§ Work to complete
When you reach the line containing "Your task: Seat", include it and stop; until then, return each line of the material exactly, starting with the first.

§ Given data
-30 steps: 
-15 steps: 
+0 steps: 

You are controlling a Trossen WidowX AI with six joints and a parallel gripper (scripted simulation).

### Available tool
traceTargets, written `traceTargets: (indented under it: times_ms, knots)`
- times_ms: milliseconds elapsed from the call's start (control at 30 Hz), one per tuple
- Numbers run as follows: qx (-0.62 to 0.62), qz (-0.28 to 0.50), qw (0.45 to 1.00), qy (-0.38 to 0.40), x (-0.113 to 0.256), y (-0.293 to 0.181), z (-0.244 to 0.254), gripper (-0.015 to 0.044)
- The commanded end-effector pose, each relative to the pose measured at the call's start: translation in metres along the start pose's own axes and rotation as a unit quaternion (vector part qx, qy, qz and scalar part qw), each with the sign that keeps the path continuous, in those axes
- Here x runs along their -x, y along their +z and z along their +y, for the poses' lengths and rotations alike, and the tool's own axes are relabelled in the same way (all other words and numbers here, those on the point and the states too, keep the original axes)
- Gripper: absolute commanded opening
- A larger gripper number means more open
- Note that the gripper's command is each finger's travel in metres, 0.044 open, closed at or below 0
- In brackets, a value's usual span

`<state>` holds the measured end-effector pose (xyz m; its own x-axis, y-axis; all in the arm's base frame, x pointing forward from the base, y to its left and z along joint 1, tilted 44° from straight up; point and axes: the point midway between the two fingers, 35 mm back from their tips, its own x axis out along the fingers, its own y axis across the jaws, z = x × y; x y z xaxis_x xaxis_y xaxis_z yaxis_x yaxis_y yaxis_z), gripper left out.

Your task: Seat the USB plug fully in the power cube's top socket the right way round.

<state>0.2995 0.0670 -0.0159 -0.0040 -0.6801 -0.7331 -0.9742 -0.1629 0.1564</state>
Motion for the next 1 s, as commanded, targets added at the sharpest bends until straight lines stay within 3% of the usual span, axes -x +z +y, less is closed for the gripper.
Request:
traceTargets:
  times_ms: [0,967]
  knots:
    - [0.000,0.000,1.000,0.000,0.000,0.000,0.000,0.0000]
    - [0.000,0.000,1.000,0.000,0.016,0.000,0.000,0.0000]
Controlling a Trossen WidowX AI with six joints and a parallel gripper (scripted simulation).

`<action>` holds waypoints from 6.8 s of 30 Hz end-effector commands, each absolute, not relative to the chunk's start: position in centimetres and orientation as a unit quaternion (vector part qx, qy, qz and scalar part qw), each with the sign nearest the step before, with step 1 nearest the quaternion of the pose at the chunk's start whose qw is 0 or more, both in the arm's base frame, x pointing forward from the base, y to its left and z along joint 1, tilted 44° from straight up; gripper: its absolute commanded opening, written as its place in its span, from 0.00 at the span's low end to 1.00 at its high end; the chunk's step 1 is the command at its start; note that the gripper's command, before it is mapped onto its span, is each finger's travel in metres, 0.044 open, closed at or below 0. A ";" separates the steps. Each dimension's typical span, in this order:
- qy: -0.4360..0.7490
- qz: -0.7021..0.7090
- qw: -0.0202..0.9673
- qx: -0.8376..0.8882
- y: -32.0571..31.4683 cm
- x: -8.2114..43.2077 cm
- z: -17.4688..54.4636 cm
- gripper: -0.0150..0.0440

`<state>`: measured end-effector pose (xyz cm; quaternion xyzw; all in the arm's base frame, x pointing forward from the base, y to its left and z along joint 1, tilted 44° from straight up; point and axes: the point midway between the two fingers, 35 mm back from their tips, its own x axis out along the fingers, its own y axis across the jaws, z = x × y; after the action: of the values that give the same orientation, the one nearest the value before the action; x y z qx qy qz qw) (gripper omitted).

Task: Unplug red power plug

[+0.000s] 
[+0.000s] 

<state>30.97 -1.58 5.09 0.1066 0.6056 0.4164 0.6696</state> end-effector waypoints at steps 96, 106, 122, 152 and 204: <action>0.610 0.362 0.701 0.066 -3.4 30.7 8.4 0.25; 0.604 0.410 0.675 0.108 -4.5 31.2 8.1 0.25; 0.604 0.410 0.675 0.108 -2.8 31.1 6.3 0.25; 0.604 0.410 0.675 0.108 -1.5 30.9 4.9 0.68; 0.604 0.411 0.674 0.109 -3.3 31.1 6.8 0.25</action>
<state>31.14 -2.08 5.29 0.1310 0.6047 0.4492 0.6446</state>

§ Reply
-30 steps: 
-15 steps: 
+0 steps: 

You are controlling a Trossen WidowX AI with six joints and a parallel gripper (scripted simulation).

### Available tool
traceTargets, written `traceTargets: (indented under it: times_ms, knots)`
- times_ms: milliseconds elapsed from the call's start (control at 30 Hz), one per tuple
- Numbers run as follows: qx (-0.62 to 0.62), qz (-0.28 to 0.50), qw (0.45 to 1.00), qy (-0.38 to 0.40), x (-0.113 to 0.256), y (-0.293 to 0.181), z (-0.244 to 0.254), gripper (-0.015 to 0.044)
- The commanded end-effector pose, each relative to the pose measured at the call's start: translation in metres along the start pose's own axes and rotation as a unit quaternion (vector part qx, qy, qz and scalar part qw), each with the sign that keeps the path continuous, in those axes
- Here x runs along their -x, y along their +z and z along their +y, for the poses' lengths and rotations alike, and the tool's own axes are relabelled in the same way (all other words and numbers here, those on the point and the states too, keep the original axes)
- Gripper: absolute commanded opening
- A larger gripper number means more open
- Note that the gripper's command is each finger's travel in metres, 0.044 open, closed at or below 0
- In brackets, a value's usual span

`<state>` holds the measured end-effector pose (xyz m; its own x-axis, y-axis; all in the arm's base frame, x pointing forward from the base, y to its left and z along joint 1, tilted 44° from straight up; point and axes: the point midway between the two fingers, 35 mm back from their tips, its own x axis out along the fingers, its own y axis across the jaws, z = x × y; x y z xaxis_x xaxis_y xaxis_z yaxis_x yaxis_y yaxis_z), gripper left out.

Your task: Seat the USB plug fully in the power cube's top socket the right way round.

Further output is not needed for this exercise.